WHAT IS NEEDED: Reproduce exactly the lines of the material beneath, from the line that contains "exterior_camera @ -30" to the line that contains "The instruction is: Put", both included, and no other lines.

RECORDS FOR PROCESSING:
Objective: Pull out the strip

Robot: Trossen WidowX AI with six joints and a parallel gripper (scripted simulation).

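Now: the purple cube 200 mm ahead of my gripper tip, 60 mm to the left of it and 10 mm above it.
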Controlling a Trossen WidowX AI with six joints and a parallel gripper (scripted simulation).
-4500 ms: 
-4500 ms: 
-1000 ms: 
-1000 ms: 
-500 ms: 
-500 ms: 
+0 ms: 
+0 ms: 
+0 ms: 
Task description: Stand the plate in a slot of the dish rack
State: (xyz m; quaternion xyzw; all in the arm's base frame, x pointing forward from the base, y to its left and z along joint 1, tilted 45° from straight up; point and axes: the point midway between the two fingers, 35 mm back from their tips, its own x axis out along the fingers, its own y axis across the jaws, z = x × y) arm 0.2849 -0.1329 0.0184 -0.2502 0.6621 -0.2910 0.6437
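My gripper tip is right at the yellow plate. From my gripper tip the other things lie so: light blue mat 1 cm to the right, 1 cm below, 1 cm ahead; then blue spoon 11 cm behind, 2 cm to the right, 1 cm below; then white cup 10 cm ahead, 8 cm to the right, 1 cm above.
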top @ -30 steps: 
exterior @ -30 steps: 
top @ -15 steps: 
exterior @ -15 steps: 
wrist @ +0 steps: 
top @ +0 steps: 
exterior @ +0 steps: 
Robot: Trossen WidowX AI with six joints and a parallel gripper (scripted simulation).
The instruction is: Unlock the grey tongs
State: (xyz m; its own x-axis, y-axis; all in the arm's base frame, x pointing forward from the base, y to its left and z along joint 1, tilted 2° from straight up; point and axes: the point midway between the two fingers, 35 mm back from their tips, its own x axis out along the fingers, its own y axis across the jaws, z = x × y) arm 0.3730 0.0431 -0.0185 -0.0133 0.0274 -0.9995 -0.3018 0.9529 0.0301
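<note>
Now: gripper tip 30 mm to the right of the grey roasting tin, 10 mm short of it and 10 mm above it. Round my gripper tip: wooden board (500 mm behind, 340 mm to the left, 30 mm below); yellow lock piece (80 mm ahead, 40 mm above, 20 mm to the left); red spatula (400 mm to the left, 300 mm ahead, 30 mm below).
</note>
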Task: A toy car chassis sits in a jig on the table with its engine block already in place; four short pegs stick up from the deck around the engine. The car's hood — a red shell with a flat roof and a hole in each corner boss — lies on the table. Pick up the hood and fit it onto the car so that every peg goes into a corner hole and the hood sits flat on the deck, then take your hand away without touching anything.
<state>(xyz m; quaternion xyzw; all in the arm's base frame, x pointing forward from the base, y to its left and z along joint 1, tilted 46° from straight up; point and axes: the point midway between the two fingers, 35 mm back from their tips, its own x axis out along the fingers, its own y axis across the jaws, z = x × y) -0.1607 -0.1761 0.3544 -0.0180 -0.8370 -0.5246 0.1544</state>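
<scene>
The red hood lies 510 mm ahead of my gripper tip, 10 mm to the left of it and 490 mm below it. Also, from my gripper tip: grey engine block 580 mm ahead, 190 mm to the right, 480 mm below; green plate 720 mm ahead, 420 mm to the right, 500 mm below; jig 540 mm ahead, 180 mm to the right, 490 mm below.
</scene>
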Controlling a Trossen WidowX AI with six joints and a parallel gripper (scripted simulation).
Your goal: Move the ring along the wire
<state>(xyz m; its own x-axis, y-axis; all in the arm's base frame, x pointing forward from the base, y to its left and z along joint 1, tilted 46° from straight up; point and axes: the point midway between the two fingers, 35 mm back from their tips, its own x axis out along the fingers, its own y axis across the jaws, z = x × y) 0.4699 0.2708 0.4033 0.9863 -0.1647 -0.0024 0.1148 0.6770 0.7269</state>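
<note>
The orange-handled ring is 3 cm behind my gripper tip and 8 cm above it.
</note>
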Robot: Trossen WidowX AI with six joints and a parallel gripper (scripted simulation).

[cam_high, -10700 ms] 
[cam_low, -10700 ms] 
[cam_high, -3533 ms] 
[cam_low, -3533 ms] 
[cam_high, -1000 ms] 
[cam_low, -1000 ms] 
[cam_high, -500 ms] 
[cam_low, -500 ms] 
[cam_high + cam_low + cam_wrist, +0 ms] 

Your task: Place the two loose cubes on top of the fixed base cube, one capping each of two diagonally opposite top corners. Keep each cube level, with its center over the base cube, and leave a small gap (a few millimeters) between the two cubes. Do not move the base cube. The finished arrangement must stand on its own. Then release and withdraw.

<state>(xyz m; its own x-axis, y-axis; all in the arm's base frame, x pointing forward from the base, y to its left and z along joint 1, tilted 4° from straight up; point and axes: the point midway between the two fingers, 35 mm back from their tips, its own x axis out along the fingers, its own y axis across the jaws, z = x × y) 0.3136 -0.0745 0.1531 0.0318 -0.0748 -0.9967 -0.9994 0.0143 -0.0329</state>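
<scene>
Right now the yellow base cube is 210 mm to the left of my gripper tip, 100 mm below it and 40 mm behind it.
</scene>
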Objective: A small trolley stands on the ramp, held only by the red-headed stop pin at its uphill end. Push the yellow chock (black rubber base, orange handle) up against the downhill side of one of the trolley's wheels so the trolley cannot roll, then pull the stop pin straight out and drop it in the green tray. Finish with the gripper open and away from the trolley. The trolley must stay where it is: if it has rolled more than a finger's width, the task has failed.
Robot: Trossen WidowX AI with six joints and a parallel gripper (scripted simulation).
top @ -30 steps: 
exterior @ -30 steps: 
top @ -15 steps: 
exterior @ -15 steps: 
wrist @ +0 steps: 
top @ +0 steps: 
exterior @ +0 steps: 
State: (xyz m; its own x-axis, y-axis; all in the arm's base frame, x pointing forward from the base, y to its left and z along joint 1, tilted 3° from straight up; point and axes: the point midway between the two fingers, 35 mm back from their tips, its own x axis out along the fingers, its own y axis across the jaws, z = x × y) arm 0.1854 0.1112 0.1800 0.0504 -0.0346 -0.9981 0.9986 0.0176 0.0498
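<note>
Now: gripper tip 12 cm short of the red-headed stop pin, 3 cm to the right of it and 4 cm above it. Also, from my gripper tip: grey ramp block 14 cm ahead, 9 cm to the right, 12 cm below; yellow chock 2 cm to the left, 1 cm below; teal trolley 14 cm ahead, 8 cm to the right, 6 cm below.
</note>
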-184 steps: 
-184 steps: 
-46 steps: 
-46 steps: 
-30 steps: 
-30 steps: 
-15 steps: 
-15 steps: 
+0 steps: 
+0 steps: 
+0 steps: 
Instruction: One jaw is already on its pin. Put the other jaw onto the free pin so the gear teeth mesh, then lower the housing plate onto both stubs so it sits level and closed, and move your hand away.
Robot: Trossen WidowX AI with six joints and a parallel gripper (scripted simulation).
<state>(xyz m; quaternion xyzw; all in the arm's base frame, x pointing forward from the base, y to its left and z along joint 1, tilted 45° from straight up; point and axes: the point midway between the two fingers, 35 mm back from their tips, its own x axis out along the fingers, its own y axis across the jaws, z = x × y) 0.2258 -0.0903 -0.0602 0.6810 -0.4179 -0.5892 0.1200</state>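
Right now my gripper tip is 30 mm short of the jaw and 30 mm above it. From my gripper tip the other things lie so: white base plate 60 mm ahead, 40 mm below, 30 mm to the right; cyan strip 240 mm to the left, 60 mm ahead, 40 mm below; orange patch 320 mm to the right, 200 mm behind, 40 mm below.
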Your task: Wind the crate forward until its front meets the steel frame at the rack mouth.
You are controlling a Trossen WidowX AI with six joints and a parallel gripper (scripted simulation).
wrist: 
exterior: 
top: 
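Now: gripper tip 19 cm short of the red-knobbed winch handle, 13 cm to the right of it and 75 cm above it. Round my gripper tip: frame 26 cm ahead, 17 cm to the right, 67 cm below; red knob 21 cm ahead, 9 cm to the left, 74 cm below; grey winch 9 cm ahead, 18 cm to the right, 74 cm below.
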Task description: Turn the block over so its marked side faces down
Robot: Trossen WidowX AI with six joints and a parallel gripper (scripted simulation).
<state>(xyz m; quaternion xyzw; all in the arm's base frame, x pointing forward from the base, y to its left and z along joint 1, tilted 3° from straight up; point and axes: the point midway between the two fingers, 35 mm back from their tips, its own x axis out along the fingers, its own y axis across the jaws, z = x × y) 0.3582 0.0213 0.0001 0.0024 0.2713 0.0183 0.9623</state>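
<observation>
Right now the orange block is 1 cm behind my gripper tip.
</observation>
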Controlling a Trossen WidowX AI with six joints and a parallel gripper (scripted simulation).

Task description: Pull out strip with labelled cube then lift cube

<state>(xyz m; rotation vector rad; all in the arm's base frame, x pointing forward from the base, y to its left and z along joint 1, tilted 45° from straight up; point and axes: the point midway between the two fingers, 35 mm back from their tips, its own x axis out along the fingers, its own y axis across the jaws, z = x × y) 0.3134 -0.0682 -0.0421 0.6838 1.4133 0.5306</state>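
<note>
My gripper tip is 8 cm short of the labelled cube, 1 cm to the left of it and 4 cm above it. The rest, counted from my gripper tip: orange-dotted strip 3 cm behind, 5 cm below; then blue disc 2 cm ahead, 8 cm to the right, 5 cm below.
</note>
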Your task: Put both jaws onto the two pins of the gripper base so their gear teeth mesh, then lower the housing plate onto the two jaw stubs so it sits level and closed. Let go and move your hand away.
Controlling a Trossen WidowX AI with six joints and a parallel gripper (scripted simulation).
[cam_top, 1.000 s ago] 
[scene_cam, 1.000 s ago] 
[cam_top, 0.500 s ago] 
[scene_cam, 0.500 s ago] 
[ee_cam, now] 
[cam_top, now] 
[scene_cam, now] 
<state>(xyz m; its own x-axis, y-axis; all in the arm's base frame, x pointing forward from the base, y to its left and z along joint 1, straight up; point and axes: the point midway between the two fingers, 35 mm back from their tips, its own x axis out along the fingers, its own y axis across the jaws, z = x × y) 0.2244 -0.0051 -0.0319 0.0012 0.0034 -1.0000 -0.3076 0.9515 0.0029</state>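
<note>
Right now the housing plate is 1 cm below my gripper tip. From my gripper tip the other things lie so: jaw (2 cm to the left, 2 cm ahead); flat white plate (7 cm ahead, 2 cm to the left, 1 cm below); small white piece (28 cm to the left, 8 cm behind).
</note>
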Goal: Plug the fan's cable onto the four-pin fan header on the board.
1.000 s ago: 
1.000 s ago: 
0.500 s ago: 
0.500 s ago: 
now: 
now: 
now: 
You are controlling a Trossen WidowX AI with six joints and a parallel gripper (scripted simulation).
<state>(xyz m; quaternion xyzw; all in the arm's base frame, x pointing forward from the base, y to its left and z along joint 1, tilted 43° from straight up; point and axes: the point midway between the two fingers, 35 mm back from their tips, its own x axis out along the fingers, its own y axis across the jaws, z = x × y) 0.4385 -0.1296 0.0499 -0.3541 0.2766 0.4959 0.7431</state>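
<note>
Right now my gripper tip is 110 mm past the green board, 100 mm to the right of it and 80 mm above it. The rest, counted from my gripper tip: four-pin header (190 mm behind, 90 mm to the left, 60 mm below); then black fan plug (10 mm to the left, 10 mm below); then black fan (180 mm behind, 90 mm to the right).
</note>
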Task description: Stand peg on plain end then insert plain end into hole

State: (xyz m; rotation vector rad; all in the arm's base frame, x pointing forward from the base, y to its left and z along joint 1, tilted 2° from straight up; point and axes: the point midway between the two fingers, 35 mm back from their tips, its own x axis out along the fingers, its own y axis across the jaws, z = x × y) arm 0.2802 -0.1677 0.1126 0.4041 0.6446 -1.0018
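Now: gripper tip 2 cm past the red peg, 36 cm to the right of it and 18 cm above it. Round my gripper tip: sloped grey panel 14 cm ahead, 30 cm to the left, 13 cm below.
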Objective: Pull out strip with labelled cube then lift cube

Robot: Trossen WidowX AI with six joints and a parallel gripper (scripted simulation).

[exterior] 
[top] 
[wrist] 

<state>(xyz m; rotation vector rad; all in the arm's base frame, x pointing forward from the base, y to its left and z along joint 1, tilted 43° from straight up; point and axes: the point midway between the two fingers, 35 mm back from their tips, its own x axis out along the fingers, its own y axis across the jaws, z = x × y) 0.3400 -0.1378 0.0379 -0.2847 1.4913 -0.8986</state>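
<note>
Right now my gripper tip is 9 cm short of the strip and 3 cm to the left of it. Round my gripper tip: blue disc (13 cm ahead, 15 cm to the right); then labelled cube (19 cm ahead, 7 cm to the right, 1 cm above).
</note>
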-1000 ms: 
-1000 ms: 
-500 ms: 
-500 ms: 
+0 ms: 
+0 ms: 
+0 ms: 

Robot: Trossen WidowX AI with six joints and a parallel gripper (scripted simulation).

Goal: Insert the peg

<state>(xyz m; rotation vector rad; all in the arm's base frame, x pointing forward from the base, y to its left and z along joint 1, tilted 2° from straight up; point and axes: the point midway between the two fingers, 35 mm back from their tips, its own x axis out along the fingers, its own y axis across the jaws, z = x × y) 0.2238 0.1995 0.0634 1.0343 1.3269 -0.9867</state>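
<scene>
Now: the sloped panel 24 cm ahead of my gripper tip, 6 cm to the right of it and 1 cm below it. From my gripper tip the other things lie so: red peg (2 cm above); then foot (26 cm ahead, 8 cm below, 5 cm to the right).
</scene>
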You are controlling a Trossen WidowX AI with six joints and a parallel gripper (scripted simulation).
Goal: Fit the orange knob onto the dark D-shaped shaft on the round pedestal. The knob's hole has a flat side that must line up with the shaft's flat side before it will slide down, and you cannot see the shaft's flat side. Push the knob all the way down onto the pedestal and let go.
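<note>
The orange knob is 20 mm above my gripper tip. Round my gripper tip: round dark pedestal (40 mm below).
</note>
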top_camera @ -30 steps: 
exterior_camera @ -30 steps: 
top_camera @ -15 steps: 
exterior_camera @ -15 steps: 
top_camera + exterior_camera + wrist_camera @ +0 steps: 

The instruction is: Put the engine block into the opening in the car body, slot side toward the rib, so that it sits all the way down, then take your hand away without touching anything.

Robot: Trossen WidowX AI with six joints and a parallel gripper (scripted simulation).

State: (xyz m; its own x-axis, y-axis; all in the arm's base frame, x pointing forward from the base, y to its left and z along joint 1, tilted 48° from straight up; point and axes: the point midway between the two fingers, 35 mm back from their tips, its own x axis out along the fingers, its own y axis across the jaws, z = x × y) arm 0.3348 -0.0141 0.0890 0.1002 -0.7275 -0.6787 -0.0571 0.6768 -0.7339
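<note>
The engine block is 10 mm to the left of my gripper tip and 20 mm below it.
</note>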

COMPLETED EXERCISE:
exterior_camera @ -30 steps: 
top_camera @ -15 steps: 
exterior_camera @ -15 steps: 
top_camera + exterior_camera + wrist_camera @ +0 steps: 

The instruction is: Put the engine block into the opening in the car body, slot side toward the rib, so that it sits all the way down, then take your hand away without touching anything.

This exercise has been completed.